On May 25, 1955, an extremely violent tornado moved across southern Kansas and northern Oklahoma, destroying the town of Udall, Kansas. The tornado would be the deadliest in Kansas history. In total, 75-77 residents of Udall were killed and 270 were injured, with a total fatality count of 80, and a total injury count of 273. About 70% of the population of Udall was killed or wounded. Prior to the touchdown of the Udall tornado, another F5 tornado produced by the same storm hit Blackwell, Oklahoma.

== Meteorological synopsis ==
During May 25, a maritime Tropical (mT) air mass pushed northward through Oklahoma, covering the entire state by 6:30 P.M. At that time, a low-pressure area was situated over the Oklahoma Panhandle. The lifted index value was between -9 and -11 in Oklahoma and Kansas. Scattered thunderstorms occurred throughout the day in western Oklahoma, with damaging winds and hail reported. Earlier in the day, an F4 tornado had killed two people. Two separate severe weather warnings were issued in the area in the afternoon. However, due to technology at the time, TV stations showed no indication of the impending danger. The supercell that produced the Udall tornado was first spotted on radar north of Oklahoma City at around 6:50 P.M. It would first produce an F5 tornado that would hit Blackwell, Oklahoma, before going on to produce another F5 that would devastate the town of Udall, Kansas.

== Tornado summary ==
About 30 minutes after producing the Blackwell tornado, the same supercell produced this large and violent and long-tracked tornado just east of the first tornado track near the Kansas/Oklahoma border. It proceeded northward across Sumner and Cowley Counties. The town of Udall was especially hard hit with F5 damage that included the disintegration of numerous structures and homes all across the town. Even the town's water tower was toppled. The funnel, about 1300 yd wide, hit Udall at around 10:30 p.m. CDT. Half of the town's population was killed or injured. Numerous homes and businesses were destroyed, many of which were swept away, including a 30-by-40 foot concrete block building that was obliterated, with the foundation left mostly bare of any debris. Vehicles were thrown hundreds of yards and mangled beyond recognition, including a pickup truck that was wrapped around a tree and stripped of everything but its frame and tires. The Udall public school building sustained major damage, with beams snapped and blown away. The tornado later dissipated after traveling over 50 mi from the Oklahoma border to southeast of Wichita.

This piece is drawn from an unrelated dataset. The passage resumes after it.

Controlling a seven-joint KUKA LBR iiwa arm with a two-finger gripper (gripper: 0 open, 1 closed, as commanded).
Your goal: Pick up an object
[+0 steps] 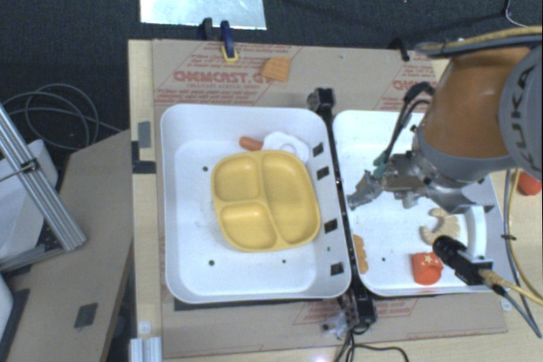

Almost immediately, volunteers and rescue workers descended into the darkness to aid the survivors. Ambulances and automobiles of all kinds rushed the growing numbers of injured to hospitals in three neighboring towns. The closest hospitals were William Newton and St Mary's Hospitals, 17 miles southeast in Winfield, the former of which took in 129 patients that night. Several were taken to St Luke's Hospital in Wellington, 23 miles to the southwest, while the remainder were taken to three hospitals in Wichita to the northwest.

== Aftermath ==
This tornado was the deadliest in the state's history. In Udall, 75-77 people were killed, and 270 were injured, which meant that about 70% of Udall's population were casualties of the tornado. Damage totals were over $2 million, with only one building in the entire town remaining habitable after the tornado. The Udall tornado sparked changes in the issuance of tornado warnings and technology. Comparisons have been drawn with the Greensburg tornado, with improved technology and information relaying being credited with the relatively low death toll in Greensburg.